L'image dans le tapis
de Henry James

critiqué par Kinbote, le 8 novembre 2003
(Jumet - 65 ans)


La note:  étoiles
Le dur métier de critique(ur)
Un jeune critique est amené à écrire un article sur le dernier livre de Hugh Vereker, écrivain renommé. Quelques jours après la parution cet article, il rencontre l’écrivain qui trouve le papier anodin, conforme à la moyenne de ceux qu'on écrit d’habitude sur ses livres.
« Personne ne voit jamais rien ! « se plaint-il auprès du jeune homme. « Toujours les mêmes balivernes ! »
Il regrette que pas un critique n’ait percé le secret de son oeuvre, l'intention générale, "la raison particulière qui est à l'origine de chacun de ses livres, quelque chose qui appartient au plan d'ensemble primitif comme l'image compliquée d’un tapis persan ». Dès lors notre jeune critique, le narrateur de ce récit, relit tous les livres de Vereker mais il ne trouve rien. Au contraire, les livres de Vereker finissent par l'agacer. Il se confie de cet épisode auprès de George Corvick, l'ami et critique réputé du journal qui les emploie tous deux. Corvick en parle à sa fiancée qui a écrit un premier roman et tous deux se mettent en quête du secret. Des Indes où il est parti en reportage, Corvick annonce qu’il a trouvé mais il reviendra se marier et mourra dans un accident de cheval avant d'avoir révélé quoi que ce soit à son ami. Celui-ci est dès lors persuadé que l'épouse de Corvick dont il est tombé amoureux a été mise dans la confidence.
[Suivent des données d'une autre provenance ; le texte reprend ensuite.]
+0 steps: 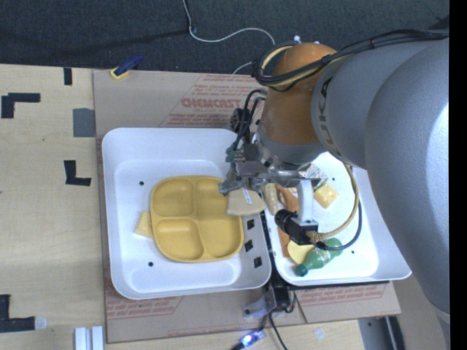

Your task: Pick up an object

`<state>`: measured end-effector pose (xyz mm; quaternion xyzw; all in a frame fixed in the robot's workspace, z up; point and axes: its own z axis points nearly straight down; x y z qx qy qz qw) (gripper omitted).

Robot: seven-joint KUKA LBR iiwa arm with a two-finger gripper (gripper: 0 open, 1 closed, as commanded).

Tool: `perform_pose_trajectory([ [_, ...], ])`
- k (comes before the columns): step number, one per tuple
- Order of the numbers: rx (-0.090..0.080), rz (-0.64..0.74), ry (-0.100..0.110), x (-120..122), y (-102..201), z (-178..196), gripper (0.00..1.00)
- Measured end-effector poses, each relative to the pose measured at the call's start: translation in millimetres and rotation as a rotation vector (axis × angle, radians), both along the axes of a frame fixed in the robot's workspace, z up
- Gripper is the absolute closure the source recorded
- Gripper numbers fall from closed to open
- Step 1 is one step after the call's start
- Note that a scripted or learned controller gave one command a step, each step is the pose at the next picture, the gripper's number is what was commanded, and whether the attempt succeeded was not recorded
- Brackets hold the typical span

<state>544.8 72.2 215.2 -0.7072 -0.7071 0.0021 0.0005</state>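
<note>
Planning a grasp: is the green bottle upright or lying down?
Lying down: the green bottle rests on its side in the right bin, cap pointing toward the divider.

bench (44,217), cardboard sheet (190,100), 2 white bins (124,152)

We look down from one fixed camera above the bench (44,195), tilted at a slant so that the far edge of the bench and the dark floor (87,13) beyond it lie along the top. We face both white bins at once: the left bin (124,195) sits near the middle of our view, the right bin (379,261) toward the lower right. The arm (394,137) enters from our right and stands nearest the lens, looming large and covering part of the right bin.
</note>
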Motion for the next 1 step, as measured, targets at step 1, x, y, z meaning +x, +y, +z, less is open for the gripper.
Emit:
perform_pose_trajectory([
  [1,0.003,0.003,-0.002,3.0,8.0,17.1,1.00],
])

Elle épousera bientôt un autre critique de talent et mourra à son tour sans avoir rien divulgué (comme le narrateur s'en assurera) de la supposée révélation du secret de Vereker par son premier mari. Comme le signale Fabrice Hugot, le traducteur de ce texte dans une autre édition (Critérion), pas moins de cinq décès (dont celui de Hugh Vereker) surviennent dans ce roman pourtant censé percer une énigme littéraire et qui s'apparente à un roman policier très british avec succession de cadavres et passage d'un témoin empoisonné.
Lorsqu’il s'entretient avec le narrateur, l'écrivain déclare que le fait d’être marié pourrait aider Corvick dans son travail d'enquête.
Fabrice Hugot laisse entendre que l'énigme de l'oeuvre serait à chercher du côté de la vie, et sans doute de l'amour (ce qui exalte la vie). De son exaltation donc plutôt que de son examen compulsif car à vouloir confiner l'existence dans le bocal de la connaissance, on ne ferait que la perdre. Mais ce n'est bien sûr qu'une piste proposée car Henry James a construit son récit de façon telle qu’il suscite des conjectures infinies. Comme un pied de nez éternel à la critique.